Climate Justice Resilience Fund
The Climate Justice Resilience Fund (CJRF) was established in 2016 as a pooled fund. It supports women, young and indigenous peoples in geographies where the impacts of climate change are already severe. The fund aims to build the capacity of people to create and advocate for their own solutions to the climate crisis.
Heather McGray
Director
Rationale
Climate change is already threatening livelihoods around the world. The challenges are greatest for people who are directly exposed to the impacts of climate change because public institutions and societal structures fail to support and protect them. Therefore, empowering these people to develop new skills and knowledge is a crucial aspect of strengthening their resilience against climate change. However, the funding strategy Capacity Building only becomes effective in combination with other approaches that advocate for structural changes.
Application in Practice
Most of the Capacity Building efforts of the CJRF are embedded in larger projects with multiple activities. In particular, CJRF likes to make sure that Capacity Building and other technical activities are linked to advocacy and scaling. For example, mentorship on business skills by its partner BOMA is just one element of a women’s empowerment programme that also includes formation of savings groups and engagement in local land management committees. In addition, it is important to consider which groups of people to involve in order to achieve the desired impact. It is essential to consider these constellations when deciding for the appropriate form of Capacity Building.

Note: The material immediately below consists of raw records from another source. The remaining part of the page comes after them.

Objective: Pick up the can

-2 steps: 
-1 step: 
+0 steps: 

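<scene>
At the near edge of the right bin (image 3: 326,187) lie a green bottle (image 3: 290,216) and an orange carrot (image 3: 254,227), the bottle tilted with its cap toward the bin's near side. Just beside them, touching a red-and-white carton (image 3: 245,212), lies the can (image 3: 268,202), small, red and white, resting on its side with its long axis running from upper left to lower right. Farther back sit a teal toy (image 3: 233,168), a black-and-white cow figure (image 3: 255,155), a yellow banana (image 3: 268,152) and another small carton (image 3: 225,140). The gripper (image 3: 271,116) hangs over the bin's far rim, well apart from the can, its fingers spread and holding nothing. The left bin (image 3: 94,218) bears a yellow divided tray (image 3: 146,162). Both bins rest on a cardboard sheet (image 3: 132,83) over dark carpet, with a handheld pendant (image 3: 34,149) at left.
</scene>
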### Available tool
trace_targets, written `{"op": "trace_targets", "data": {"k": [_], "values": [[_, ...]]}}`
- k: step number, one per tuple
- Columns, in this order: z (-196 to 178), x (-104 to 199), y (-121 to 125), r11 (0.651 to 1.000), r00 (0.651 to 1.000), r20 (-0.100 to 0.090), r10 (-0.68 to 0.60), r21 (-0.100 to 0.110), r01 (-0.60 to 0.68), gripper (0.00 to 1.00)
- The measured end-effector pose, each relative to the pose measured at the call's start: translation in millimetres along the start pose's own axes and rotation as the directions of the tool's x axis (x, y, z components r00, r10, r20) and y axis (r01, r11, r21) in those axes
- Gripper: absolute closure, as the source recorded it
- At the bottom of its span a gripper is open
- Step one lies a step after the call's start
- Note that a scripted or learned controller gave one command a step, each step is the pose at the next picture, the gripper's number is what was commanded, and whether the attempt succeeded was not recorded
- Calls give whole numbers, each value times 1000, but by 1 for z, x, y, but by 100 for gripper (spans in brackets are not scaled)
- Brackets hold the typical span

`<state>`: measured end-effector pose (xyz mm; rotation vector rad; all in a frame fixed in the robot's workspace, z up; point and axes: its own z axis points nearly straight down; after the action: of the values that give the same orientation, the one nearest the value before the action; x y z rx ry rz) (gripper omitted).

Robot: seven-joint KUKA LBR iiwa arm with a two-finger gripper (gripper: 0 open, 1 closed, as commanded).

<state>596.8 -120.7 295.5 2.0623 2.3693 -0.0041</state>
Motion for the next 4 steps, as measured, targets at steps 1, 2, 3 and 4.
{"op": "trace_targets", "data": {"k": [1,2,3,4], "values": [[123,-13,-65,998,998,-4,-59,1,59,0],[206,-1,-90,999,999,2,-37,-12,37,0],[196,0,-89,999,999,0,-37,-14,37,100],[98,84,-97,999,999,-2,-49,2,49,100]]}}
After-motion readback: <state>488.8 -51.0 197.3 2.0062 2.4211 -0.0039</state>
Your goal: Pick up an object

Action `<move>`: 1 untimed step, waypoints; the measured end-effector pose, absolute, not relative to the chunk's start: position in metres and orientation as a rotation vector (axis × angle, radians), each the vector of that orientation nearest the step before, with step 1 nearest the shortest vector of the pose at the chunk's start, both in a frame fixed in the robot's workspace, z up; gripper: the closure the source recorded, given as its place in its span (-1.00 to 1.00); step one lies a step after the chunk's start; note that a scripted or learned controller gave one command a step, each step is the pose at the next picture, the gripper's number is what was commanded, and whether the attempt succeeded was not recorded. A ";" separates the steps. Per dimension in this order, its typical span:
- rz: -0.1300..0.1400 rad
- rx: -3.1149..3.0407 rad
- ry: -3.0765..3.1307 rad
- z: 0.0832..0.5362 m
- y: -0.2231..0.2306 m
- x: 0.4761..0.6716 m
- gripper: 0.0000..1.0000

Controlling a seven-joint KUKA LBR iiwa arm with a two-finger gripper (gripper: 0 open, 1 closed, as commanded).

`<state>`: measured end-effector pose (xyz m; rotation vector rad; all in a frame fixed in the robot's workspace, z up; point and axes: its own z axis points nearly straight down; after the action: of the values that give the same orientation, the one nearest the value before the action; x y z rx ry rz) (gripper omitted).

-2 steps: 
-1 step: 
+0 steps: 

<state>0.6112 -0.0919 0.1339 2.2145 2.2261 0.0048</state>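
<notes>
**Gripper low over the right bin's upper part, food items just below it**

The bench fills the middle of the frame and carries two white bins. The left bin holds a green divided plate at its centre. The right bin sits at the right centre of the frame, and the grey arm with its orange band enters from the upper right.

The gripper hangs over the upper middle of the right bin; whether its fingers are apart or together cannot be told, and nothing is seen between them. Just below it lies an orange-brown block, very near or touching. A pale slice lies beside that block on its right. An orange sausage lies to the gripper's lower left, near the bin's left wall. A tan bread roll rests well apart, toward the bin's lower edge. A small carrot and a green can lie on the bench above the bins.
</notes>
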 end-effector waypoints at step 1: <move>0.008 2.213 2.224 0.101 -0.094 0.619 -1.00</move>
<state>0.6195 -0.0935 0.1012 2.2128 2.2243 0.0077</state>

In this work, the CJRF prioritises exchange of people with similar life experiences. Through four grants to the Huairou Commission, CJRF has enabled exchanges between women leaders from Kenya and India. By sharing farming practices or strategies to communicate with the government, this has helped women to build leadership skills and climate resilience.
Expected Results
CJRF supports its partners to provide Capacity Building along the needs of local stakeholders, so the outcomes vary depending on the local context. Results reach from leadership skills and awareness of people’s legal rights to expertise in new farming practices.
Moreover, the capacity that people develop goes beyond technical skills. The CJRF recognises solidarity as an important criterion for success: Being aware that there are peers in other places of the planet is an important factor in creating momentum, getting people to stand up for their rights and implement their own solutions to climate resilience.
Lessons learned
What has worked well?
- Support peer-to-peer learning: The transfer of knowledge and skills faces fewer barriers when it takes place in peer-to-peer exchanges compared to one-way delivery of information.
- Work with grantees to define the aims of Capacity Building: Openness towards stakeholders’ needs leads to better Capacity Building. Grantees know best what challenges they face and in which areas they need to develop their skills.
- Combine Capacity Building with other funding strategies: Capacity Building is more than just trainings. Skills, knowledge, and confidence often grow only through experience. Organisational capacity requires strategy, systems and culture. Moreover, Capacity Building as a funding strategy can facilitate lasting change only when embedded in a wider theory of change. Assess how different funding strategies can work together by looking at Capacity Building as services to other activities.
What are opportunities for new funders?
- Create room for manoeuvre: Sometimes Capacity Building means rest, or flexibility to work outside of projectized funding cycles. Grants for sabbaticals, or simply to cover the time of senior staff, can create breathing room to build creativity, boldness, and other key leadership skills.